Finding Nash Equilibria directly from the extensive form/game tree

Question

How can you find the Nash equilibrium of a game directly from the extensive form game/game tree of a game. You can find Nash equilibria from the strategic form (normal form table), but finding it directly from the extensive form seems very interesting as well. A position/strategy profile is a Nash equilibrium if it is a best response to other strategies of the other players. (The photo is in the link). Thank you.

How can we do this for the 3 player game tree below:enter image description here

Answer 1

It's a bit tedious to describe, but with enough practice, you should be able to follow the steps below to quickly identify NEs (not only the subgame perfect ones) from a game tree.

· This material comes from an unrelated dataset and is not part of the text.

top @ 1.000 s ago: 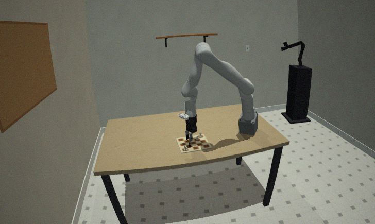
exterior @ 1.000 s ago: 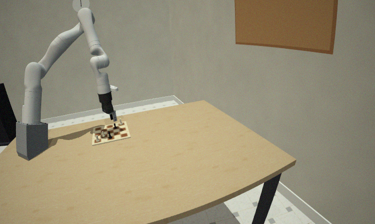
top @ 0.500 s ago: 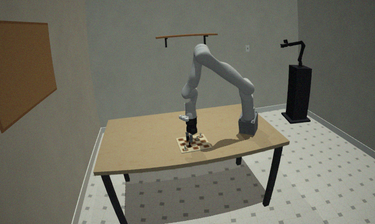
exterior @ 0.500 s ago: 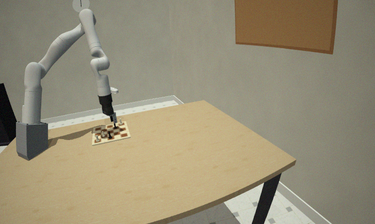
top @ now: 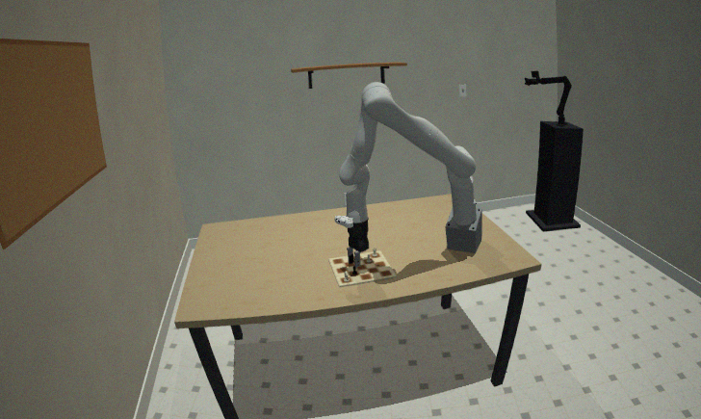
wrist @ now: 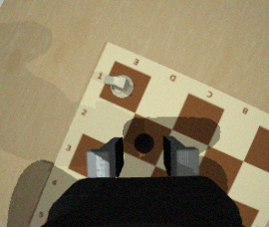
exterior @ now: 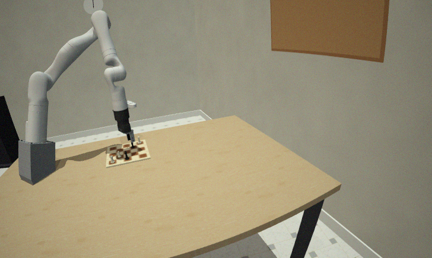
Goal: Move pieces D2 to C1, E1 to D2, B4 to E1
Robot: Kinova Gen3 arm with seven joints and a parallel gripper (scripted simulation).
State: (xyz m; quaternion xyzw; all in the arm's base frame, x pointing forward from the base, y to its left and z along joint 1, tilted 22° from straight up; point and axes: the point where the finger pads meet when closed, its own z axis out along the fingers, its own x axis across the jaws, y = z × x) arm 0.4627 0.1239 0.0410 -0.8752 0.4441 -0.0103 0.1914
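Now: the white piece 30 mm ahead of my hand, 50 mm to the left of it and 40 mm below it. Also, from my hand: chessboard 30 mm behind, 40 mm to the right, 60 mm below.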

The idea is that you first suppose player 1 plays a certain strategy. Then you find out the best responses of the other players. Lastly you check whether the initially supposed strategy for player 1 is a best response to the other players' best responses (to it). If it is, you have a profile of mutually best responding strategies, hence a NE; if it isn't, then you don't have any NE with the initially supposed strategy of player 1.

1. Suppose player 1 plays $A$

   • Player 2's best response to $A$ is $w$ and player 3's best response to $A$ is both $S$ and $T$
     1. Suppose player 3 plays $S$
        • Player 1's best response to $(w,S)$ is $A$, same as the initial supposition. NE: $(A,w,S)$
     2. Suppose instead player 3 plays $T$
        • Player 1's best response to $(w,T)$ is $C$, not $A$. No NE.

2. Suppose player 1 plays $B$

   • Player 2's best response to $B$ is $\{u,v,w\}$ and player 3's best response to $B$ is $\{S,T\}$
   • Check whether $B$ is a best response to each of $\{(u,S),(u,T),(v,S),(v,T),(w,S),(w,T)\}$. If it is, we have a NE; if not, we don't.
   • We can verify that only $(B,v,S)$ is a NE
3. Suppose player 1 plays $C$
   • Player 2's best response to $C$ is $\{u,v,w\}$ and player 3's best response to $C$ is $S$
   • Check whether $C$ is a best response to each of $\{(u,S),(v,S),(w,S)\}$. If it is, we have a NE; if not, we don't.
   • Only NE is $(C,v,S)$.

Overall, there are three NEs: $(A,w,S)$, $(B,v,S)$, $(C,v,S)$, with the first being the only SPE.